Sibianor kenyaensis

Scientific classification
- Kingdom: Animalia
- Phylum: Arthropoda
- Subphylum: Chelicerata
- Class: Arachnida
- Order: Araneae
- Infraorder: Araneomorphae
- Family: Salticidae
- Genus: Sibianor
- Species: S. kenyaensis
- Binomial name: Sibianor kenyaensis Logunov, 2001

= Sibianor kenyaensis =

- Authority: Logunov, 2001

Species of jumping spider

Sibianor kenyaensis is a jumping spider species that lives near the Okavango River in Botswana and in the coastal regions near Kilifi in Kenya. It is a member of the genus Sibianor and has a distinctive a large scutum that covers its abdomen. A small spider, it is typically 2.42 mm in length, generally brown on both its top and undersides. Its front pair of legs are also brown, while the rest of its legs are yellow. It also has yellowish-brown sensory appendages, called pedipalps, that hold the male spider's copulatory organs. These include a large projection, or apophysis, on its palpal tibia, which helps distinguish the spider from others in the genus. Although the male was first described in 2001, the female has yet to be described and so the species allocation to the genus is tentative.

==Taxonomy and etymology==
Sibianor kenyaensis is a species of jumping spider, a member of the family Salticidae. It was first described by the arachnologist Dmitri V. Logunov in 2001 and allocated it to the genus Sibianor. This is a tentative allocation as only the male has been described and the female is needed to decide whether it should instead be a member of the genus Microbianor. Phylogenetic analysis has confirmed that both genera are closely related to both Bianor.
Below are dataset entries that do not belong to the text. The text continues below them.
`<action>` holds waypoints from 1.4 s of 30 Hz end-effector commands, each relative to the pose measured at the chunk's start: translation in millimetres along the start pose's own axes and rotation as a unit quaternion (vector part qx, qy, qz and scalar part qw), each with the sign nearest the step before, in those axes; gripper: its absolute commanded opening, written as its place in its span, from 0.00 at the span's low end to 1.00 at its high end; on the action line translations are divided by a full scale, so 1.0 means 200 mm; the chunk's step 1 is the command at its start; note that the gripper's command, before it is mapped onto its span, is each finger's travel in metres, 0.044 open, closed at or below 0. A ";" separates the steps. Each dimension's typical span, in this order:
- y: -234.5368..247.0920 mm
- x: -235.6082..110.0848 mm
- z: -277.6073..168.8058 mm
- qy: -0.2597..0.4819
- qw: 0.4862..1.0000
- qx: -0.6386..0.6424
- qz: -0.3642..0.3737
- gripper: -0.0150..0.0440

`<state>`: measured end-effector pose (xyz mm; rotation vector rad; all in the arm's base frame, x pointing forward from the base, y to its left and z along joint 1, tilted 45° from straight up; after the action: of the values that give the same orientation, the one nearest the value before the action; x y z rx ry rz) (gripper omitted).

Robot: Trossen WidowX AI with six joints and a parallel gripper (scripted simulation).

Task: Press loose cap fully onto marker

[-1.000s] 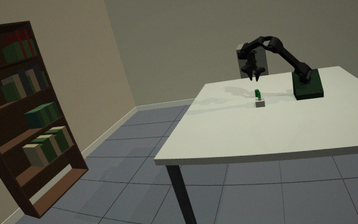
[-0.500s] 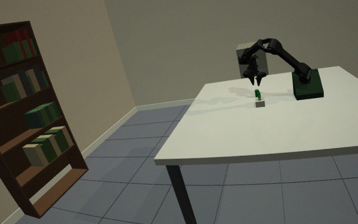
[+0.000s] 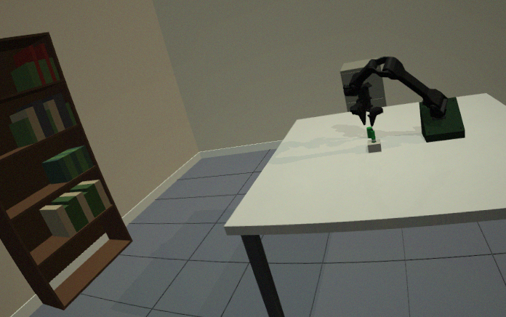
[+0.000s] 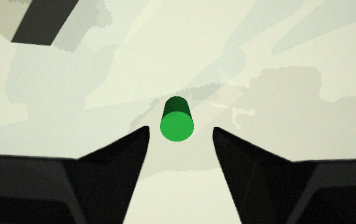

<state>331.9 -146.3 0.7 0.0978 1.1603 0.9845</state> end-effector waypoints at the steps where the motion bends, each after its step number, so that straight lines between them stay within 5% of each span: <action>1: 0.01 0.05 0.00 0.000 1.000 0.003 0.005 0.68; 28: 0.01 0.24 -0.01 -0.001 1.000 0.003 0.006 0.68; 31: 0.01 0.24 -0.01 -0.001 1.000 0.003 0.006 0.55; 42: 0.01 0.24 -0.01 -0.001 1.000 0.003 0.006 0.42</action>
<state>331.6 -113.7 -32.7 0.1048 1.1640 0.9921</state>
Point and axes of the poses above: the point midway between the two fingers, 35 mm back from their tips, its own x axis out along the fingers, its own y axis across the jaws, z = x × y, the point moved 10 cm from there along -x, back along the fingers, and after that the axes turned 6 degrees about x, right-handed, at the moved point
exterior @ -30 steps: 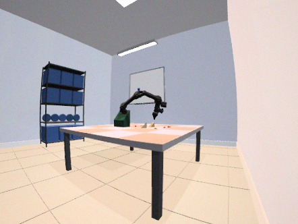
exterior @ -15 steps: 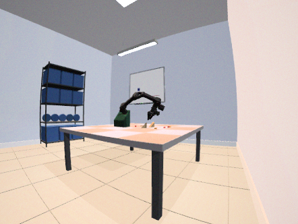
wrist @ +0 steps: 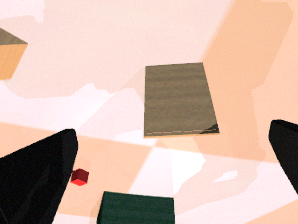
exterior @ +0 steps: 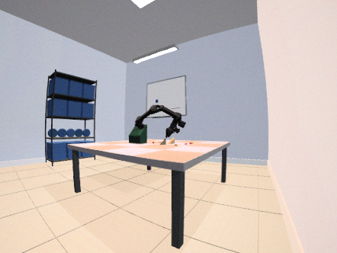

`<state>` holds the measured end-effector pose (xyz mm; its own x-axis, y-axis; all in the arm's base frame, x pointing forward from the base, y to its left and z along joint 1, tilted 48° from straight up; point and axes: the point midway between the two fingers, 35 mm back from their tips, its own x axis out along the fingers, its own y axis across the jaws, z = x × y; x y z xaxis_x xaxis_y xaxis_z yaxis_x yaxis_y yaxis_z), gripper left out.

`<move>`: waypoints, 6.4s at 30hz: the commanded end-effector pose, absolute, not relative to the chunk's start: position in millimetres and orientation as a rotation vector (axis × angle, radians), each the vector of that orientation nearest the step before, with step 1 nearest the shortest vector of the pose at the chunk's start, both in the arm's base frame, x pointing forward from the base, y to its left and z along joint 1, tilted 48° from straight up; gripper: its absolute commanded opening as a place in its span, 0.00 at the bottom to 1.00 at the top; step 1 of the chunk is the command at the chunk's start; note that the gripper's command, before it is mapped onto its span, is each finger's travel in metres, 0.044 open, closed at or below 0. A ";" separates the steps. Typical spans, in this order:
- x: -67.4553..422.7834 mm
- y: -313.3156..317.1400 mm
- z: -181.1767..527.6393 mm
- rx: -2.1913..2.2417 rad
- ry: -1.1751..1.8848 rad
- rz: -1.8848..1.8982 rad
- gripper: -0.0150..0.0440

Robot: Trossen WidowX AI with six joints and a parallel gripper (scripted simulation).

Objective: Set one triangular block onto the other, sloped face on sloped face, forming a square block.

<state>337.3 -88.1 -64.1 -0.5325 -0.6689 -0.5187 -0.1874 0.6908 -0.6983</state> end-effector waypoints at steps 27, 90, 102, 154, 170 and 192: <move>310.1 -124.8 -85.0 -0.674 2.137 -0.772 1.00; 273.8 -126.4 -76.6 -0.771 1.758 -0.558 0.25; 252.4 -123.0 -67.6 -0.815 1.450 -0.398 0.25; 240.0 -100.3 -45.8 -0.815 1.053 -0.193 1.00; 240.4 -54.5 -0.5 -0.772 1.023 -0.219 1.00; 189.0 -72.2 -3.6 0.994 0.379 -1.204 1.00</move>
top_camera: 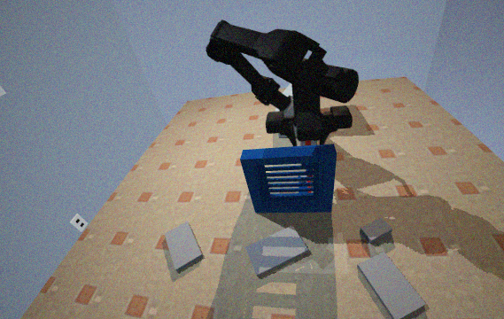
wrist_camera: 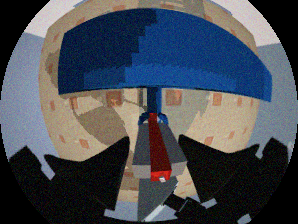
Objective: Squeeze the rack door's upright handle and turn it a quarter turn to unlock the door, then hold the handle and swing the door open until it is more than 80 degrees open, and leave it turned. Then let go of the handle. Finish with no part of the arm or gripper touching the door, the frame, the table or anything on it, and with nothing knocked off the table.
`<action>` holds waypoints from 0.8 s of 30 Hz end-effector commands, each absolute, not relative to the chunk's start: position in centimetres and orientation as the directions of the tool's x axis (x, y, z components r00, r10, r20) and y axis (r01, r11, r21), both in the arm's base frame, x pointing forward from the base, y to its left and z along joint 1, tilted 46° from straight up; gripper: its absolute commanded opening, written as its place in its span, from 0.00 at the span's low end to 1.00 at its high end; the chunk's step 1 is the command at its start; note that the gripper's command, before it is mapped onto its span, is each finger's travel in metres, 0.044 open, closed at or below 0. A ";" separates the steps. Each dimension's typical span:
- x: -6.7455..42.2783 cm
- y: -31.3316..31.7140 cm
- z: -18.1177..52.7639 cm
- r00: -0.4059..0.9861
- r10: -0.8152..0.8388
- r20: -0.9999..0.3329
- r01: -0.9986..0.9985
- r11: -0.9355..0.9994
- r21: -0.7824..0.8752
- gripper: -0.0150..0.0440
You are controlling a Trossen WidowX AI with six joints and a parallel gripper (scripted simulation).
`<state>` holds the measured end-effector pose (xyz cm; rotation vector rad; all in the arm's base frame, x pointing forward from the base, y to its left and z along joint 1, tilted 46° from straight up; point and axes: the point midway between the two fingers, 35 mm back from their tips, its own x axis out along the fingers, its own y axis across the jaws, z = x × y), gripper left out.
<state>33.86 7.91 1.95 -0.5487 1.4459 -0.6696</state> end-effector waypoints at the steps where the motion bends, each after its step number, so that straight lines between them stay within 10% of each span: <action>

In 2017, Jerzy Prószyński designated them members of a group of genera named Harmochirines, named after the genus Harmochirus. The harmochirines, along with a group of species known as pellenines, are members of the subtribe Harmochirina. According to Wayne Maddison, this is part of the tribe Plexippini. The species' generic name is derived from Bianor. Its specific name reflects the place where it was first found.

==Description==
Sibianor spiders are small with little sexual dimorphism. Sibianor kenyaensis is particularly small, similar to the related Sibianor victoriae. The male has a carapace, the hard upper part of the forward section of the spider, is typically 1.09 mm long and 1.03 mm wide. The whole front section, including the underside, or sternum, is generally brown although there are small pockmarks across the whole upper surface. The area around the spider's eyes is black. Its face, particularly its clypeus and cheeks, have a dense covering of white hair. Its mouthparts, including its chelicerae, labium and maxillae, are also brown. It has two small teeth at the front and one behind in its chelicerae and a tiny endite tooth on its maxillae.

Behind its carapace, the spider has a brown abdomen that is typically 1.33 mm long and 1.03 mm wide. Its upperside is completely covered by a large hard shield-like scutum. The only break in the brown is a white stripe on its sides. Its spinnerets, used to spin webs, and its book lung covers are also brown, as are much of the front pair of legs. Some of their leg segments are yellow, as are the remainder of its legs. There are scale-like black bristles on its front legs. Its pedipalps, sensor organs near its mouth, are yellowish-brown. At the end of a pedipalp is the spider's copulatory organs. The palpal tibia is relatively simple but has a large projection, or tibial apophysis, sticking up. This runs parallel to the spider's smooth rounded cymbium, which is closely integrated to a smaller round palpal bulb. At the side of the bulb, there is a long embolus that runs down, around and out of the top, ending in a valley in the cymbium. It is the long length of the tibial apophysis that helps distinguish the species from Sibianor victoriae. The female has not been described.

==Distribution and habitat==
Sibianor spiders are found across the Holarctic and Afrotropical realms. Sibianor kenyaensis lives in Botswana and Kenya. In Kenya, it has only seen in the coastal area near Kilifi. The holotype was discovered living amongst shrubs. It has also been found in Mopane woodland near the Okavango River in Botswana.